▶ **Problem statement**: Repeat only the stretch of lines below that runs from the line with "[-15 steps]" through the line with "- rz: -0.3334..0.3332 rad", unaltered.

** Opening Supplied records block **

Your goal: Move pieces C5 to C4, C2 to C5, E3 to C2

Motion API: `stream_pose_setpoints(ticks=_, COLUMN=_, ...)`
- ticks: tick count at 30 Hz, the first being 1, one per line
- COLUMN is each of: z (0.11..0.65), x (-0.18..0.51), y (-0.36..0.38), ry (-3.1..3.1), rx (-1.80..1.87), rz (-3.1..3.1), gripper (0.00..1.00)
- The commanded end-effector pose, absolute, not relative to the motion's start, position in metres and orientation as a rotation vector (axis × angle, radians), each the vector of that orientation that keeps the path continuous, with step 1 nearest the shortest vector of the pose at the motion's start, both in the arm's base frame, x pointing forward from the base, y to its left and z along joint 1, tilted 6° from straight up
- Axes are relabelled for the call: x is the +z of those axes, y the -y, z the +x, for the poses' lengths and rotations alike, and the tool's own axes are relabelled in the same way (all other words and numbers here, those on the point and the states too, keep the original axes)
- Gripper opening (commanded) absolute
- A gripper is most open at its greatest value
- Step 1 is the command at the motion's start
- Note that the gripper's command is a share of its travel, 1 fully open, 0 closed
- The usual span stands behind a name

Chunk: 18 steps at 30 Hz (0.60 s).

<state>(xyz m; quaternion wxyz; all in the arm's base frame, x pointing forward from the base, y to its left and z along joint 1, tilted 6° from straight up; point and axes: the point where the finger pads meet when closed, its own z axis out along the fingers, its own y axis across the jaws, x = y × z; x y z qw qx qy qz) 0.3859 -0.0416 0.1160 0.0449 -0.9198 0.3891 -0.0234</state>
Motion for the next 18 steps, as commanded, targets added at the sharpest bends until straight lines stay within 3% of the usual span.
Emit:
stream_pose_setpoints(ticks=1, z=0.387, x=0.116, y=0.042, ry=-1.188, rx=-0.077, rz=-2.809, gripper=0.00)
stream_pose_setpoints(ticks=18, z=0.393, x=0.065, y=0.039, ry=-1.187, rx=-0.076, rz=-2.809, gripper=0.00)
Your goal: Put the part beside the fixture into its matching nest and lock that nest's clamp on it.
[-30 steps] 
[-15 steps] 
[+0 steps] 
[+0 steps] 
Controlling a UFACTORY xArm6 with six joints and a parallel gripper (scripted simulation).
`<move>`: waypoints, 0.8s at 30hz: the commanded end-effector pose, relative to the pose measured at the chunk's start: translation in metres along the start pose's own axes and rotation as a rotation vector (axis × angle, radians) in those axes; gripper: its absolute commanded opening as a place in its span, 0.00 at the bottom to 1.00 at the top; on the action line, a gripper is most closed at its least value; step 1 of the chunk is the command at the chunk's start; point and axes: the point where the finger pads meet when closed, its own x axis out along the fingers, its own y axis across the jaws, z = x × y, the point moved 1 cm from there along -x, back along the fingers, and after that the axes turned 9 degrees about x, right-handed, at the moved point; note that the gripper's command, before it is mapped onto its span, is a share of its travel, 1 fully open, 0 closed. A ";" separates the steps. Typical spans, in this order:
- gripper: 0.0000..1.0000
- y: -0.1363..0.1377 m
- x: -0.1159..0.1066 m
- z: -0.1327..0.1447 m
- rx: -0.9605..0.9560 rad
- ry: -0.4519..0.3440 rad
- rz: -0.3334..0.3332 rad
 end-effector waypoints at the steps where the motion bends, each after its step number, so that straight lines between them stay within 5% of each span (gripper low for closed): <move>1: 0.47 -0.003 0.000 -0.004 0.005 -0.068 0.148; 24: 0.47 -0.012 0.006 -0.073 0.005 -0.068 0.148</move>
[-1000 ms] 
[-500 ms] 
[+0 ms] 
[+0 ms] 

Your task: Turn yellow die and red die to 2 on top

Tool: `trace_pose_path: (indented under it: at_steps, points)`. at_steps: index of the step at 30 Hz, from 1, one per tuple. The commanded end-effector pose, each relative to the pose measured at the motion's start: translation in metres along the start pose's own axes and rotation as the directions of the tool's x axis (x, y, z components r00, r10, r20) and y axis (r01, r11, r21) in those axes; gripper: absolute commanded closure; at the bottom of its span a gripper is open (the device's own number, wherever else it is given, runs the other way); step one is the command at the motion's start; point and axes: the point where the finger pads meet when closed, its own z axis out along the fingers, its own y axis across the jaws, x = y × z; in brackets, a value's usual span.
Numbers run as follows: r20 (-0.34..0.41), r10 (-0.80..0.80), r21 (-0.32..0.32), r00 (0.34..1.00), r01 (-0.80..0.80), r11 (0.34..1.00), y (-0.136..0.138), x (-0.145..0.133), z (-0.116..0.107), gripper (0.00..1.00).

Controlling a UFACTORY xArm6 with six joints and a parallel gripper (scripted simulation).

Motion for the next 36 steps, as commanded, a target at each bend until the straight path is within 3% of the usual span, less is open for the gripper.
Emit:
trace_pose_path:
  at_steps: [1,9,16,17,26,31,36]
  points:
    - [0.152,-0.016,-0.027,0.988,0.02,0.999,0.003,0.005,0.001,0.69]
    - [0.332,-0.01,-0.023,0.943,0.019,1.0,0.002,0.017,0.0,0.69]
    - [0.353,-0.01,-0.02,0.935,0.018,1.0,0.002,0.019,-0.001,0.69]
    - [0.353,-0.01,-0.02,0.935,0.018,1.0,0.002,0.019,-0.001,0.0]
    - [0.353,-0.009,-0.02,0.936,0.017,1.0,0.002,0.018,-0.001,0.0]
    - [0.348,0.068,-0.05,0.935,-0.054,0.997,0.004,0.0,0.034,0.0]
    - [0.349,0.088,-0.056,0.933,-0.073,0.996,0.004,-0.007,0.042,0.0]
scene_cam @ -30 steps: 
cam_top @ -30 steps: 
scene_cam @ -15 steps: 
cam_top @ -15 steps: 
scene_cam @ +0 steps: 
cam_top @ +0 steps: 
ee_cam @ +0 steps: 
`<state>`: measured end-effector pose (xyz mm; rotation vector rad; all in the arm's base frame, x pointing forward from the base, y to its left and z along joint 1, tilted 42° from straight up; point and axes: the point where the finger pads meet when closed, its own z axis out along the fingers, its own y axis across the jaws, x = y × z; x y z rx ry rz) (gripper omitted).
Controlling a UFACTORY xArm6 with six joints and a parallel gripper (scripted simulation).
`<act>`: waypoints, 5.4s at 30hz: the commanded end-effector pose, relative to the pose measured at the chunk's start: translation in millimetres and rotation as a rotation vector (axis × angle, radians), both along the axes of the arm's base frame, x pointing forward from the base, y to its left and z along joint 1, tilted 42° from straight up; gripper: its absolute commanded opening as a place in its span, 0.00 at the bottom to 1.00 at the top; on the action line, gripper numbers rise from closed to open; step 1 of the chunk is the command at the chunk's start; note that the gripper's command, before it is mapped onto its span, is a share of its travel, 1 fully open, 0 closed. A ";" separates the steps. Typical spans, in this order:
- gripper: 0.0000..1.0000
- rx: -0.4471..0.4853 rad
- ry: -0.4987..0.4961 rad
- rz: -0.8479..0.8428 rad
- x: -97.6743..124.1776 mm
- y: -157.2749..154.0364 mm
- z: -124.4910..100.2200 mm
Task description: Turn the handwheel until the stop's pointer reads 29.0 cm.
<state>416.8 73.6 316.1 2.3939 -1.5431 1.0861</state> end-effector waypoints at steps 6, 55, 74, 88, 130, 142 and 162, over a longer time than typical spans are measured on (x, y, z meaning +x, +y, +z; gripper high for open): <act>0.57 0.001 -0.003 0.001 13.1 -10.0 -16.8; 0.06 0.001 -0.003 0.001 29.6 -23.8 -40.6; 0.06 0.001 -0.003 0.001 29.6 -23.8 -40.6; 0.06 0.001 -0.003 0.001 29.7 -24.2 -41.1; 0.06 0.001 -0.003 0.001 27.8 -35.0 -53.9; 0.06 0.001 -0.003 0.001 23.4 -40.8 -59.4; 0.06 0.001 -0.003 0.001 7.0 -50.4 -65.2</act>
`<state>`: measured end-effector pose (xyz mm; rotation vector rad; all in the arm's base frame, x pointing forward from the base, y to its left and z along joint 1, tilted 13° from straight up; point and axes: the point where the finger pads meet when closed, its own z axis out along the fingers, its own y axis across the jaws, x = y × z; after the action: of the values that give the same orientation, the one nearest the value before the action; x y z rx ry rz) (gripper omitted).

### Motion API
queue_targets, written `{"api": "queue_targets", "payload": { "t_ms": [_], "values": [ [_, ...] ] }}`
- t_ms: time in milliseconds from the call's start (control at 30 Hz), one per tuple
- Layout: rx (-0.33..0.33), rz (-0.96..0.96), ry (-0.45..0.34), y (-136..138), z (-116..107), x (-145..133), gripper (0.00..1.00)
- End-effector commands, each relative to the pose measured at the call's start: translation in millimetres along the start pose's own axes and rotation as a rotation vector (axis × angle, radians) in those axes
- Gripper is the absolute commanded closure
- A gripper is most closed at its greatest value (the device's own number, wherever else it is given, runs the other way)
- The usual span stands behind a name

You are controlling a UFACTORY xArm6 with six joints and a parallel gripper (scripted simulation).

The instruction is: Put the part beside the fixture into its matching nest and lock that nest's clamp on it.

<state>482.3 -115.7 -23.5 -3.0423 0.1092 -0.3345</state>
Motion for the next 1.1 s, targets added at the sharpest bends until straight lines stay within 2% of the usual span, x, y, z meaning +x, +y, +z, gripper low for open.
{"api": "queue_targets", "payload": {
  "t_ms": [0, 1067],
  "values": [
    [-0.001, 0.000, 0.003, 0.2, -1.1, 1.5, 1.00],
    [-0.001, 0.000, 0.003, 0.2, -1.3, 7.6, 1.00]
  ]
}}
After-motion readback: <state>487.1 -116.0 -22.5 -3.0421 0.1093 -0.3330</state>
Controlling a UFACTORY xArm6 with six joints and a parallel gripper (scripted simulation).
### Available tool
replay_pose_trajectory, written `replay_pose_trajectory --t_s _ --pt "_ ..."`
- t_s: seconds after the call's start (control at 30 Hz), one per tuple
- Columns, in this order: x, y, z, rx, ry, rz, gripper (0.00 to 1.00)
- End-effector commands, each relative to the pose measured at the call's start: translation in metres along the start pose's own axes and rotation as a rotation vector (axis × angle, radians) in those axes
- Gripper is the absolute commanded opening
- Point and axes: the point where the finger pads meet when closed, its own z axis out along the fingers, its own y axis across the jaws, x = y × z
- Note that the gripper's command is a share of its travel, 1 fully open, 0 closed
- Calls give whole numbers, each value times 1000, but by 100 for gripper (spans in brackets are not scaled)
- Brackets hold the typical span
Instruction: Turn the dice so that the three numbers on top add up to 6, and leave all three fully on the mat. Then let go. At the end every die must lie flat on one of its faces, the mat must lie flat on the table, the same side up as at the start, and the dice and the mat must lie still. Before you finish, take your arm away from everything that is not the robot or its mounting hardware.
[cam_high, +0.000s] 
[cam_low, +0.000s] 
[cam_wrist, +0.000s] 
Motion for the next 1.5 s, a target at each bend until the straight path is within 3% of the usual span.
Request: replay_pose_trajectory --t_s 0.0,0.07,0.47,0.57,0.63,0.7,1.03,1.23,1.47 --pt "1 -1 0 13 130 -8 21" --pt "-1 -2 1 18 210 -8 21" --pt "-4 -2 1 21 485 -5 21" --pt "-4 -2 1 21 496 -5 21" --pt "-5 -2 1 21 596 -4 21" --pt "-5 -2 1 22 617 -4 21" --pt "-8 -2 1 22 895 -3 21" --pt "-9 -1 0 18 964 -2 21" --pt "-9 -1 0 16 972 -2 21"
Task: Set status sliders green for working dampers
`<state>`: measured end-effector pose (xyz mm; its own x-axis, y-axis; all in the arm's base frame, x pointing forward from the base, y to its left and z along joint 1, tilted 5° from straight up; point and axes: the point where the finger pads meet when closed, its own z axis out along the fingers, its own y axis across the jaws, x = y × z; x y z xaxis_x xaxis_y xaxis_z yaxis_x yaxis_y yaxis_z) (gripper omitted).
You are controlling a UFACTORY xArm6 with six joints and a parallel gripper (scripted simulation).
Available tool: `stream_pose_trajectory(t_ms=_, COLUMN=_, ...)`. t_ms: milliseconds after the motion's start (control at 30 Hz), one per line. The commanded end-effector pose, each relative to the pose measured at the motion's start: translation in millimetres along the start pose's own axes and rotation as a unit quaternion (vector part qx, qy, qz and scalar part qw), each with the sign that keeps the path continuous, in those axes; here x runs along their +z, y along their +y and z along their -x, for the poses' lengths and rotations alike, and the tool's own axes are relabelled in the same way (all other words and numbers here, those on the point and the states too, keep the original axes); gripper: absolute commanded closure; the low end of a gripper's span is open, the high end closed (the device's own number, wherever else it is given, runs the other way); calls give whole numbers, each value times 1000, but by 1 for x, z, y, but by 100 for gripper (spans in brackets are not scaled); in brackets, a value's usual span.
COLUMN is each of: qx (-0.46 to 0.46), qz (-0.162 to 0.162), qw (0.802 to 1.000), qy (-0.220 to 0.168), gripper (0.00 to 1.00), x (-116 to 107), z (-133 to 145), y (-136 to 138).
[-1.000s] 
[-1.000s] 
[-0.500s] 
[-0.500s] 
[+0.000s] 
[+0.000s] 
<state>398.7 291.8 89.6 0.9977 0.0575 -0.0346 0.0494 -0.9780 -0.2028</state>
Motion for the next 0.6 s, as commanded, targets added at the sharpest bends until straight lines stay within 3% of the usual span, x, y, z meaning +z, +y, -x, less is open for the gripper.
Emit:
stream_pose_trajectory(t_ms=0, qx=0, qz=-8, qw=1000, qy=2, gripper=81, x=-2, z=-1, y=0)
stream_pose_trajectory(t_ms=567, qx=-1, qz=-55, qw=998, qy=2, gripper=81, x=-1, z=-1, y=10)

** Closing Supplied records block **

▶ **Written answer**:
[-15 steps] 
[+0 steps] 
[+0 steps] 
Controlling a UFACTORY xArm6 with six joints and a parallel gripper (scripted simulation).
`<move>`: waypoints, 0.8s at 30hz: the commanded end-effector pose, relative to the pose measured at the chunk's start: translation in metres along the start pose's own axes and rotation as a rotation vector (axis × angle, radians) in those axes; gripper: its absolute commanded opening as a place in its span, 0.00 at the bottom to 1.00 at the top; on the action line, a gripper is most closed at its least value; step 1 of the chunk is the command at the chunk's start; point and axes: the point where the finger pads meet when closed, its own x axis out along the fingers, its own y axis across the jaws, z = x × y, the point moved 1 cm from there along -x, back along the fingers, and after that the axes turned 9 degrees about x, right-handed, at the moved point; note that the gripper's command, before it is mapped onto its span, is a share of its travel, 1 fully open, 0 closed. A ";" separates the steps. Typical spans, in this order:
- gripper: 0.0000..1.0000
- y: -0.1363..0.1377 m
- x: -0.1159..0.1066 m
- z: -0.1327..0.1447 m
- rx: -0.9605..0.9560 rad
- ry: -0.4519..0.3440 rad
- rz: -0.3334..0.3332 rad

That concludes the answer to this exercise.